夏の空を仰ぐ花
涙が邪魔をする。


何も言い返せずこくりと頷いたあたしの手を、補欠は強く握った。


補欠の一番大切な、左手で。


「好きです」


え……。


補欠の言葉に、涙が引っ込む。


息ができない。


あたしは目を丸くして、とっさに顔を上げた。


涙で滲むベールの向こうに、無表情な顔の補欠がいた。


「今……なんと?」


心臓が止まったのかと思った。


いつもしている普通のことがうまくできない。


呼吸がこんなに難しいものだったとは。


補欠の瞳は月明かりを吸収して、優しい輝きを放っていた。


補欠の目を見ると、自分が誰なのか、今どこにいるのか、分からなくなってしまう時がある。
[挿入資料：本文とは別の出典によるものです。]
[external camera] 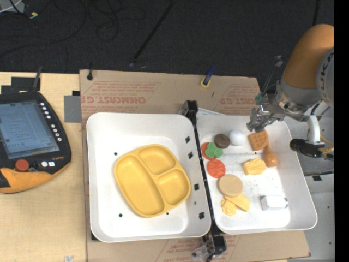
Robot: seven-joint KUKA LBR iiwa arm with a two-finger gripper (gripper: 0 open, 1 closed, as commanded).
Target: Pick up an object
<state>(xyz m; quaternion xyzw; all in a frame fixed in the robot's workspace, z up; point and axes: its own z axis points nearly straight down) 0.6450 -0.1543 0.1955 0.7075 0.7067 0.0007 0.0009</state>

あまりにも真っ直ぐだから、吸い込まれてのまれてしまう。


「付き合って下さい」


あたしと補欠以外、全部、時が止まったような気がした。


でも、壁時計の秒針だけが当たり前のように時を刻む。


補欠の真っ直ぐなのは視線だけじゃなくて、言葉もそうだ。


好きです。


付き合って下さい。


無口で無表情な補欠を、みんなは無愛想だとか何を考えているのか分からないと言って、困った顔で笑うけど。


あたしは違うと思う。


こんなにも分かりやすい男は居ないと思う。